Task item: Where in the records does the word "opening" occur? Copy each line in which it does.

Stored dataset items:

──────────

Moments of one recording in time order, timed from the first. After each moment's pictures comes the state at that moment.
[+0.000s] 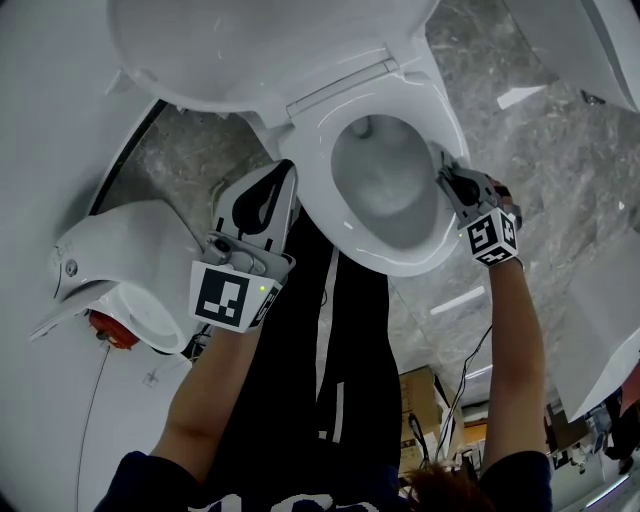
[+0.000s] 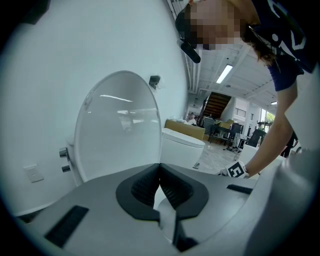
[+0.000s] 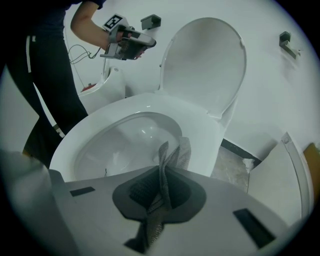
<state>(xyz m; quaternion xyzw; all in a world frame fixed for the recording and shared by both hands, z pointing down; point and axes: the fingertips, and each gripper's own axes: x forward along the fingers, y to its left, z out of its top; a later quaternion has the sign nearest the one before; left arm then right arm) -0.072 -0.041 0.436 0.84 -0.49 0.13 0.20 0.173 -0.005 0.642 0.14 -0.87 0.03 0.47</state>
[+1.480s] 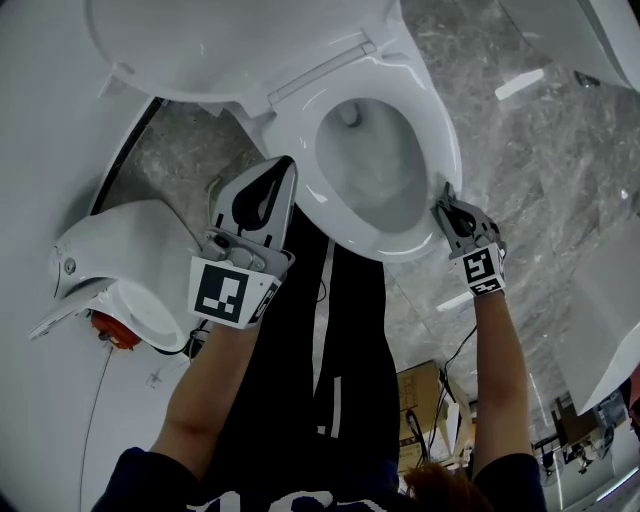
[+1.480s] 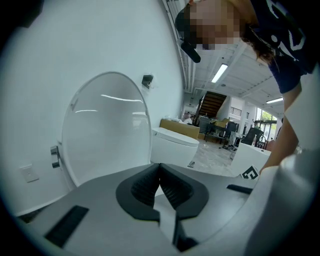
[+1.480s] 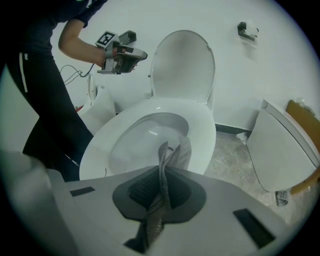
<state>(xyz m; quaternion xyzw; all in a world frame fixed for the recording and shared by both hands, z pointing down) -0.034 -0.017 0.431 0.85 -0.47 0.13 0.19 0.219 0.094 0.636 0.24 -0.87 0.15 0.41</state>
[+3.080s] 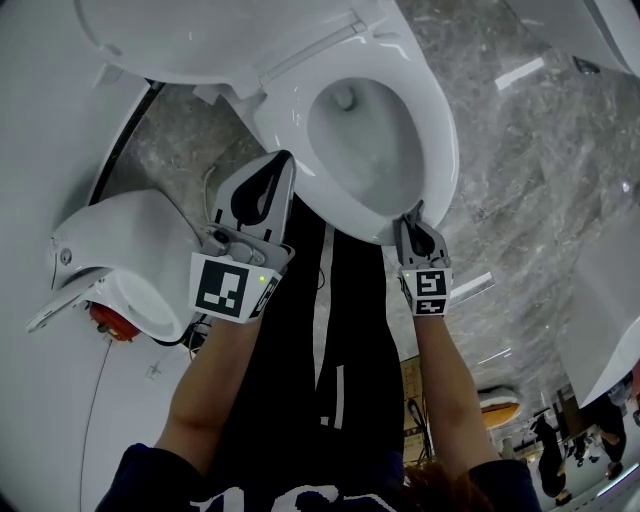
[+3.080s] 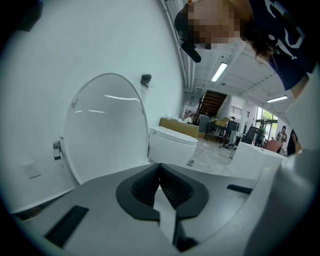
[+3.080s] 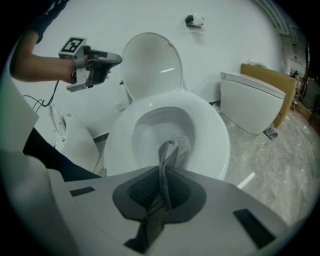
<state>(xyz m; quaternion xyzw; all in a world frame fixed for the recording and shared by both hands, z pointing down) -0.018 0.011 0.434 0.85 -0.47 0.14 0.19 0.173 0.179 0.635 0.42 -0.78 0.32 0.34</state>
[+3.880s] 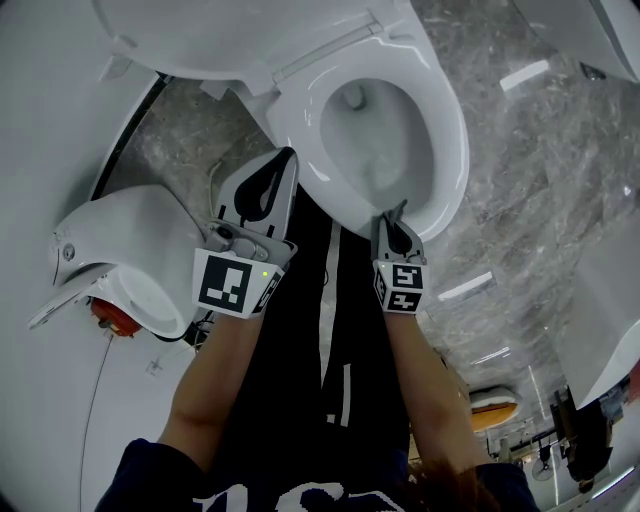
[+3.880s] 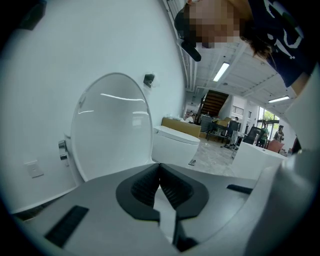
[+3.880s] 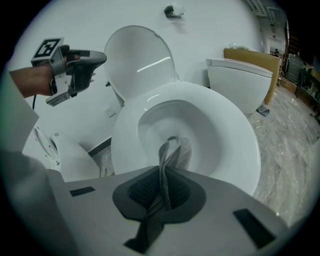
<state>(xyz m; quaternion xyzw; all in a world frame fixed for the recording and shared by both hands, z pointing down) -0.041 0.007 0.438 0.85 -0.48 0.14 0.20 0.112 0.181 0.643 0.47 -0.71 0.41 0.32</state>
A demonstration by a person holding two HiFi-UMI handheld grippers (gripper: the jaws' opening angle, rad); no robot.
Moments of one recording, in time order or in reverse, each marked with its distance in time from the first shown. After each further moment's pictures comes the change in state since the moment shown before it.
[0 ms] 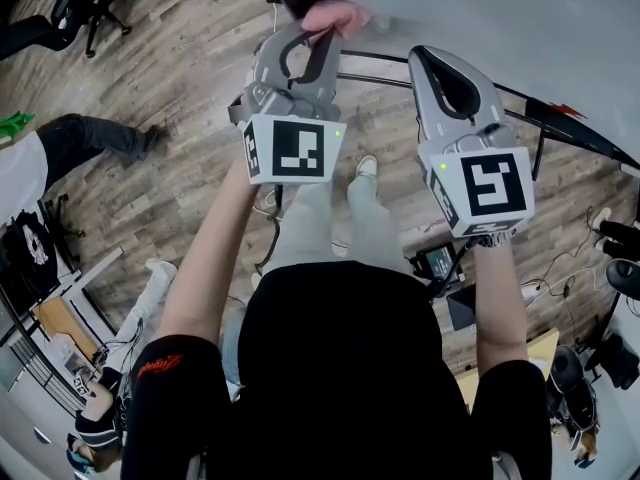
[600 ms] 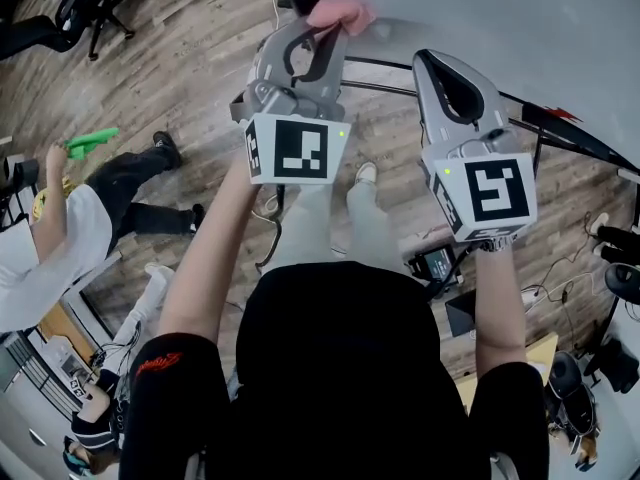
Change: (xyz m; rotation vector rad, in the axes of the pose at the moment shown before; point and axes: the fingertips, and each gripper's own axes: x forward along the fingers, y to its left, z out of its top) left arm -0.009 0.015 0.027 0.013 -0.052 0.010; right arm -0.009 0.006 0.021 -0.014 -0.019 -0.016
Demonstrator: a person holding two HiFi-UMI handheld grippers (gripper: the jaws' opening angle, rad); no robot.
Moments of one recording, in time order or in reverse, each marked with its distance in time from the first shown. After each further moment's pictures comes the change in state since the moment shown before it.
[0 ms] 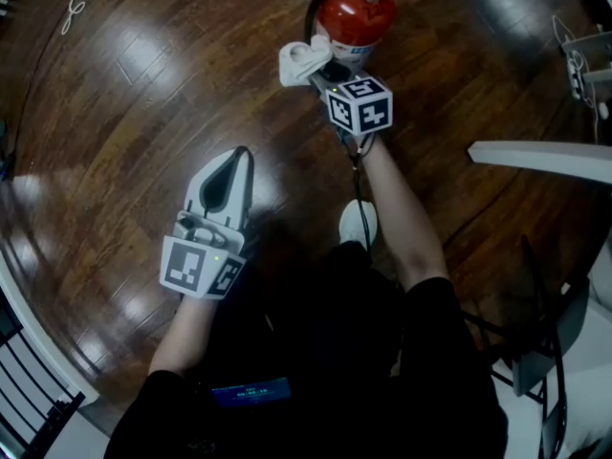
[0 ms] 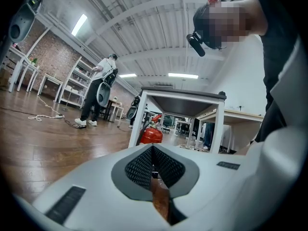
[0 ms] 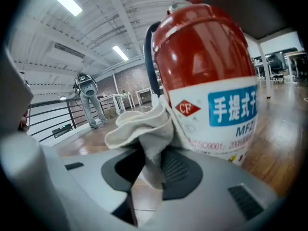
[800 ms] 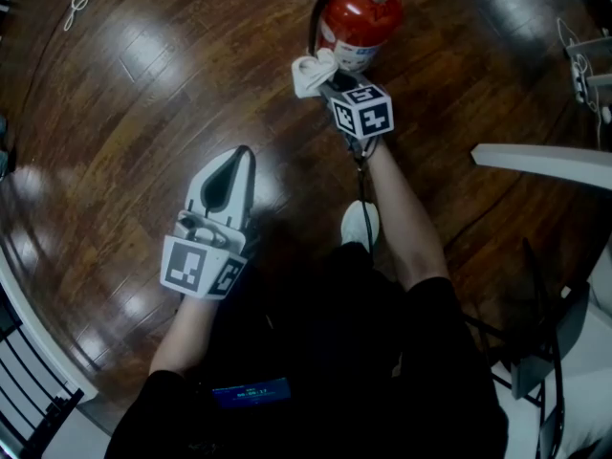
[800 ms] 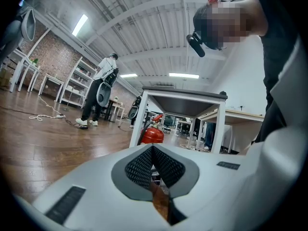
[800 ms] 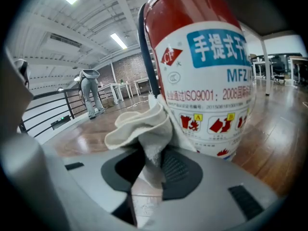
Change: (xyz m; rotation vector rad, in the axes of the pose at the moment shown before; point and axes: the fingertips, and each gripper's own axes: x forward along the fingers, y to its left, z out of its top) left arm 0.001 0.005 0.001 -0.006 -0.003 0.010; right arm 0.010 -0.019 -0.053 -0.021 0.127 -0.034
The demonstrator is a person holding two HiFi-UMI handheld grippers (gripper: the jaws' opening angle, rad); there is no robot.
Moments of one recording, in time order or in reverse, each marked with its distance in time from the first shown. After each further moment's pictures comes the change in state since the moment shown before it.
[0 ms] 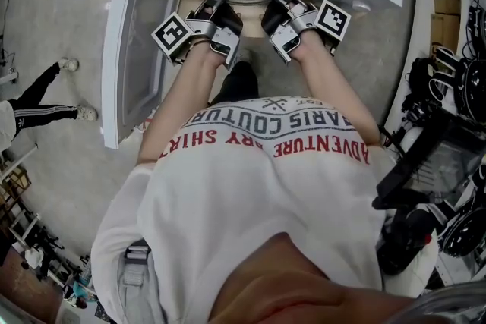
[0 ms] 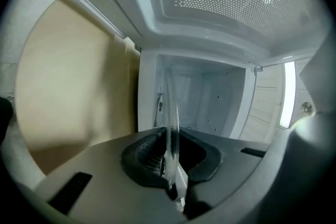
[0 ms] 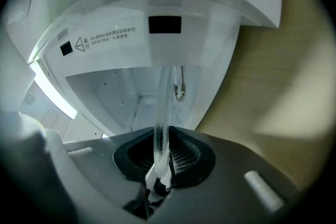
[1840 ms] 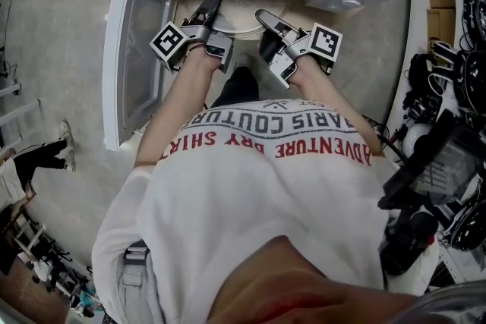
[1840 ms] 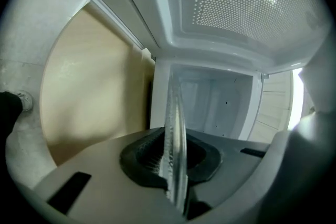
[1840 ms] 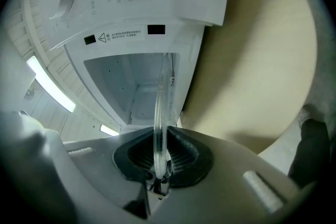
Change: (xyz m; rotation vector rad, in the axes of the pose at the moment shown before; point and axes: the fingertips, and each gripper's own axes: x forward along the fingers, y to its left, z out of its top) left arm -0.004 0.035 0.018 -0.038 -0.049 0.082; right arm -0.032 -0.028 -0.039 -0.010 0.075 -0.051
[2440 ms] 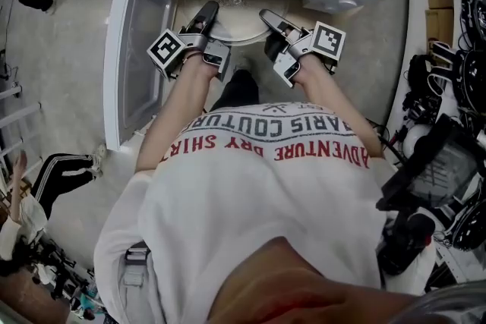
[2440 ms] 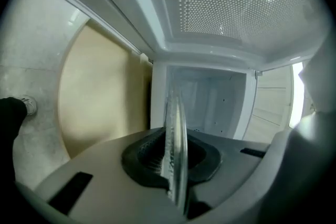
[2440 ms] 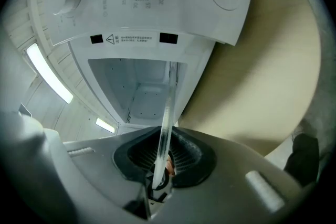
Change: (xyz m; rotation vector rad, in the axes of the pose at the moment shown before) left arm -0.014 -0.006 -0.009 0.027 0.009 0.017; right arm -0.010 0.006 0.014 -0.094 0.012 -0.041
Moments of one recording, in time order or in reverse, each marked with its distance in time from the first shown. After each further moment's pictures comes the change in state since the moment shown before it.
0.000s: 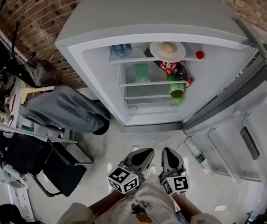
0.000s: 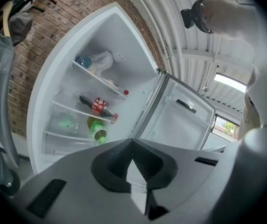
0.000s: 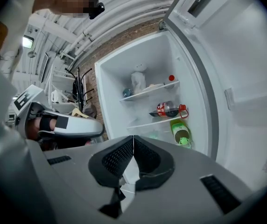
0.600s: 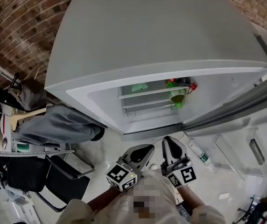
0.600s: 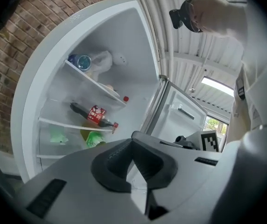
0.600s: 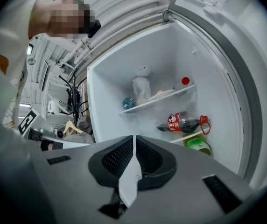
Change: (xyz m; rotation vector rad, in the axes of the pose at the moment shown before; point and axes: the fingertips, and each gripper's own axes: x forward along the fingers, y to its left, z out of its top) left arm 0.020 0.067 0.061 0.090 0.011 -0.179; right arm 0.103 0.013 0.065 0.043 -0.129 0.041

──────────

Finished exercise:
A demonstration by a person holding two HiFi-UMI handheld grippers (gripper: the jaws' opening angle, rad); no robot.
Demonstrator: a person holding two HiFi-UMI handheld grippers (gripper: the jaws' opening angle, rad); no robot.
The demonstrator is a person holding two HiFi-UMI handheld grippers (gripper: the jaws' opening angle, rad); there is no robot.

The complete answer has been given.